For Jean-Luc Petithuguenin, at the head of Paprec for 25 years, reconciling a quest for profit and an awareness for public interest is in no way utopian. The proof: a business which advocates ‘a greener planet and a more fraternal society,’ recycles 11 million tons of waste per year and generates a turnover of close to two billion euros.
Leaders League. You claim to work for the common good with Paprec. Can you explain how, in concrete terms?
Jean-Luc Petithuguenin. By suggesting that each person recycle their waste rather than bury it, we are not simply looking to make a living. We want to work towards a greener planet and a more fraternal society. Some of our actions have a direct impact on the lives of others. Our network in India, for example, deals with waste discarded in the middle of the countryside so as to manage its transformation in the right way. In this way we are really changing the lives of local residents who before were being poisoned on a daily basis. There is an aspect which is far more important than this quest for profit.

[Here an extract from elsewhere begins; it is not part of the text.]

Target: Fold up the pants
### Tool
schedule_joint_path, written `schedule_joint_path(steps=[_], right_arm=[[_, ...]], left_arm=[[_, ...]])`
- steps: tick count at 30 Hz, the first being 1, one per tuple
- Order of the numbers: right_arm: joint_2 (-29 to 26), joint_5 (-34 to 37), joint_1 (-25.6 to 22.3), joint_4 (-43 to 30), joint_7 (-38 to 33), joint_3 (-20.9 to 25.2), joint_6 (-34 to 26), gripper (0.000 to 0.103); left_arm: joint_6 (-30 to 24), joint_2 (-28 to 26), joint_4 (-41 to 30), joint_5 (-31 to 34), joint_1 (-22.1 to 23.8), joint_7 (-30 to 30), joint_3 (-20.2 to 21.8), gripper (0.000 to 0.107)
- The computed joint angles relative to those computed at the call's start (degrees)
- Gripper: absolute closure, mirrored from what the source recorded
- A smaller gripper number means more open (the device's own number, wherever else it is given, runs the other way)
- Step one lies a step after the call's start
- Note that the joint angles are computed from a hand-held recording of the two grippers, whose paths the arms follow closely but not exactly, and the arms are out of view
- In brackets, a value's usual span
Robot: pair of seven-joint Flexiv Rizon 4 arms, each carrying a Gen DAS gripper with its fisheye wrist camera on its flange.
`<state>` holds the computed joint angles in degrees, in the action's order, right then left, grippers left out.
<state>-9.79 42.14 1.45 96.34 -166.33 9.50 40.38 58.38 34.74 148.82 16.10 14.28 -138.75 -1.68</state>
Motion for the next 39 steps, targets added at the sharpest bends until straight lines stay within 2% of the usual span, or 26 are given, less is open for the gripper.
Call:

However this does remain the objective of every business…
For me, profit is the oxygen of a company. Without it, we cannot develop, but it is not an end, rather a means. The purpose of a company is above all its durability.

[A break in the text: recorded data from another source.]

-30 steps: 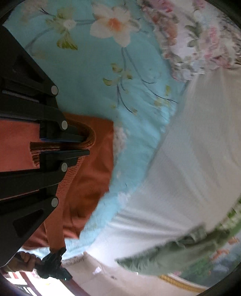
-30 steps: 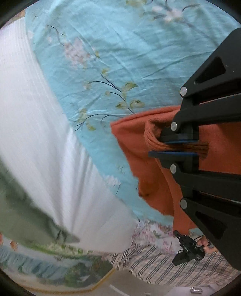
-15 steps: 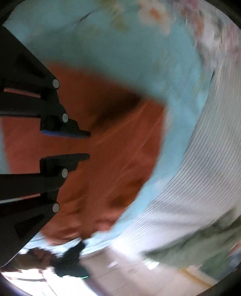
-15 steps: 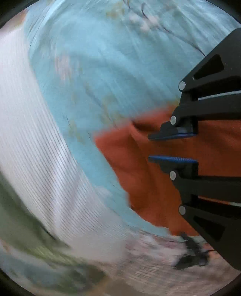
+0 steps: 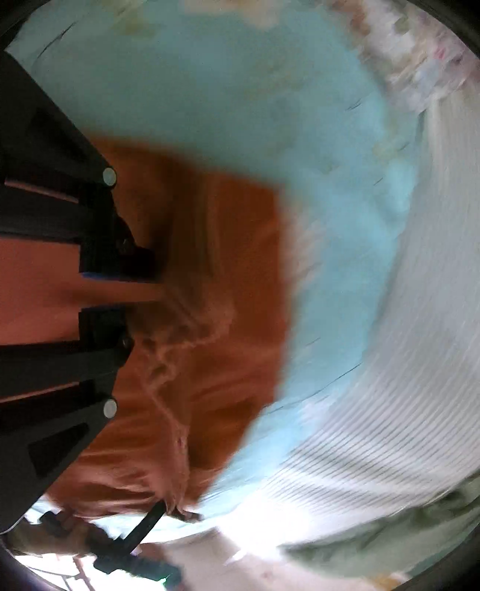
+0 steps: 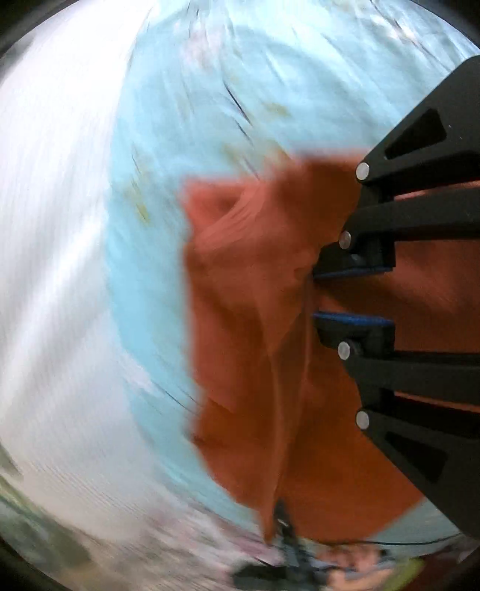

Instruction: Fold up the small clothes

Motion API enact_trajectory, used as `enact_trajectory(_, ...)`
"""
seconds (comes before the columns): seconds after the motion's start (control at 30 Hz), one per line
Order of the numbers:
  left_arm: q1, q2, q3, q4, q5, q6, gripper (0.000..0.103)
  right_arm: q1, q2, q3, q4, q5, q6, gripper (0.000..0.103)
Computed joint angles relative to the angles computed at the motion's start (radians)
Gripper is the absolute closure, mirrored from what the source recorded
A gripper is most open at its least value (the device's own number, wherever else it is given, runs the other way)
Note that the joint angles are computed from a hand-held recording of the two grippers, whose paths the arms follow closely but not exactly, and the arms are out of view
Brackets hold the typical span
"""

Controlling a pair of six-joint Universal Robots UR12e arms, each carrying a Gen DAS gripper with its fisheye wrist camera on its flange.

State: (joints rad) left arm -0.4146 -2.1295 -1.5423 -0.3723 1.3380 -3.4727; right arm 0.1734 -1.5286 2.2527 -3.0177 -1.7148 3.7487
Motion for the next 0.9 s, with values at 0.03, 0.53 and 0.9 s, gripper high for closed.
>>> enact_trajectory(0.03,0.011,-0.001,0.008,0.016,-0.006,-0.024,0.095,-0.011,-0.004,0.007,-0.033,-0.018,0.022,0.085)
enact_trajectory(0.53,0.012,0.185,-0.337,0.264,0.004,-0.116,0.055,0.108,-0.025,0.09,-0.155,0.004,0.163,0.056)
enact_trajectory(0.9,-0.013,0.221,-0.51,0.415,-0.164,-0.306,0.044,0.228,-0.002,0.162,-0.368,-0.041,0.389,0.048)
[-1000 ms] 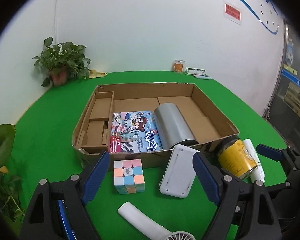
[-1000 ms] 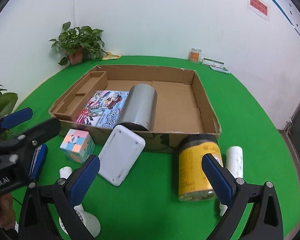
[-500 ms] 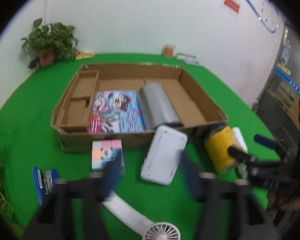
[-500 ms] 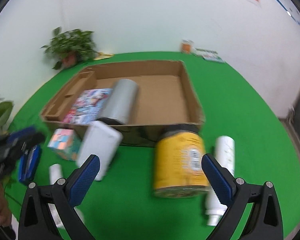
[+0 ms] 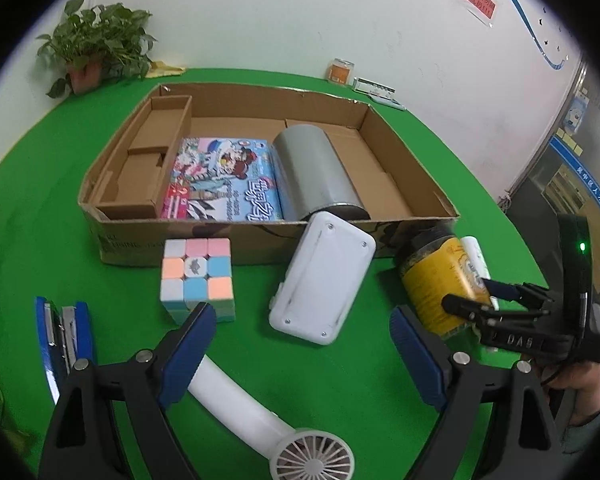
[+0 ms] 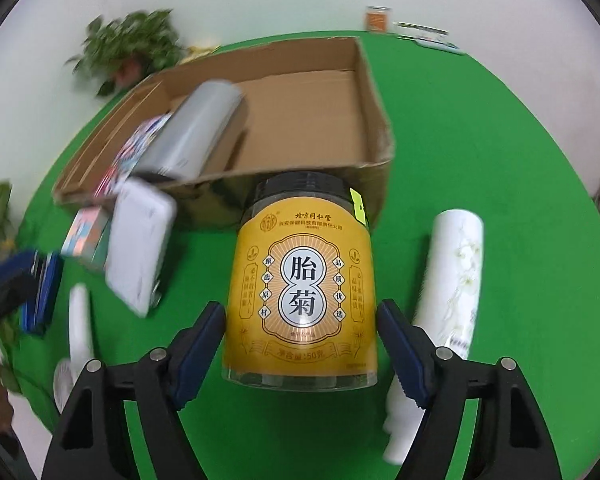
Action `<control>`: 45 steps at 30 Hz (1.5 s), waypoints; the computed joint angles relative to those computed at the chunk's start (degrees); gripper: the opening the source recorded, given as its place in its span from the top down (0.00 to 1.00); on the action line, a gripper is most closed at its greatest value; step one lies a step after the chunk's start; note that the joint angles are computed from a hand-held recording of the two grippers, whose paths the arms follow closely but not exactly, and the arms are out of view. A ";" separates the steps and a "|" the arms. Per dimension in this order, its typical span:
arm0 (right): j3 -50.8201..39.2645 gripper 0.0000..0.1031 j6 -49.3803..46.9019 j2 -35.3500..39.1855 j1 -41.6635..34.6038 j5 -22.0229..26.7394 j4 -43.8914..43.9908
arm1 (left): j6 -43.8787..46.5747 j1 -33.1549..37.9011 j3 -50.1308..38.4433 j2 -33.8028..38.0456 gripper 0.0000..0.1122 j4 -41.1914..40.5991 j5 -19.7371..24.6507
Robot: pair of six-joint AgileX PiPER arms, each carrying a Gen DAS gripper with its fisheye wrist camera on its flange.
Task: Organize rigid objects
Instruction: 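Grasp the yellow jar with the right tool while the left tool grips it too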
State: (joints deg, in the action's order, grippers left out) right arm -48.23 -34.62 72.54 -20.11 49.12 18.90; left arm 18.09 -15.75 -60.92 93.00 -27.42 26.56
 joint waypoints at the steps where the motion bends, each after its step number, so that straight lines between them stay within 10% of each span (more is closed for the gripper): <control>1: 1.03 0.27 -0.71 -1.55 0.04 1.11 -0.29 | 2.33 0.43 -0.26 0.18 0.21 -2.33 1.48; 8: 11.34 0.23 14.77 -17.21 12.00 0.04 -14.68 | 12.73 1.77 -5.30 4.75 0.21 -15.13 14.53; 13: 8.69 0.07 -7.72 -18.30 -4.87 13.37 10.06 | 14.50 1.75 -8.13 7.99 0.21 -17.06 19.79; 18: 5.57 0.05 -10.97 -10.04 -14.60 18.99 15.92 | 14.88 2.81 -11.47 12.17 0.21 -19.76 24.29; 29: 8.97 0.11 -5.52 -6.47 -0.28 10.78 13.84 | 11.54 0.72 -26.17 24.12 0.22 -19.92 35.68; 37: 7.28 0.11 -9.69 1.50 -10.56 16.33 20.31 | 8.13 -0.32 -32.86 29.52 0.34 -17.64 39.83; 45: 6.81 0.16 -6.29 3.94 -7.79 11.81 16.85 | 7.92 -0.88 -29.77 27.49 0.41 -18.90 42.96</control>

Is this a philosophy that you share with your employees?
Of course. They are familiar with our ideas and they want to work for a company which has meaning.
What do other company heads think of your business model?
At the start, most of them thought it was idealistic to want to do good business with nice sentiments. The success of my group ‒ whose turnover has now risen to two million euros ‒, proves that this is possible. Those who doubted the model would work are now impressed and understand that giving meaning to a business is a way to be successful. That’s what I had wanted to demonstrate.
What advice would you give to young entrepreneurs who struggle to find this balance between the quest for profit and an awareness of public interest?
In my opinion, the key is time. You’ve got to ask yourself whether you want to invest for the next three years in order to resell the firm or if you want to invest for the next thirty years in order to hand it on. The more this approach is maintained in the long-term, the more it begins to build an awareness of public interest. The greediest entrepreneurs are generally to be found in sectors where money is turned over quickly. Those who want to create something more durable are likely to ask themselves: how can pollution be avoided? How can the consumer be reassured? By wanting to make cash as quickly as possible, it is impossible to take certain aspects into account, such as employee and supplier satisfaction and the pollution of the planet. Amoral capitalism is, in my opinion, time-bound.
Should the state take certain measures to encourage, or even force, companies to adopt more ethical practices?
Taking action for the common good is a choice. It cannot become an obligation. I do however believe that, in the name of shared heritage, the state should take measures to protect all citizens. As such, it could ask businesses to pollute less, for example. I do nevertheless believe that the biggest reward for a CEO is not financial, but is rather reputational. As far as I am concerned, I was very happy to receive the Legion of Honor for my plan to combat discrimination in my company. It’s a reward that I wouldn’t trade for all the money in the world.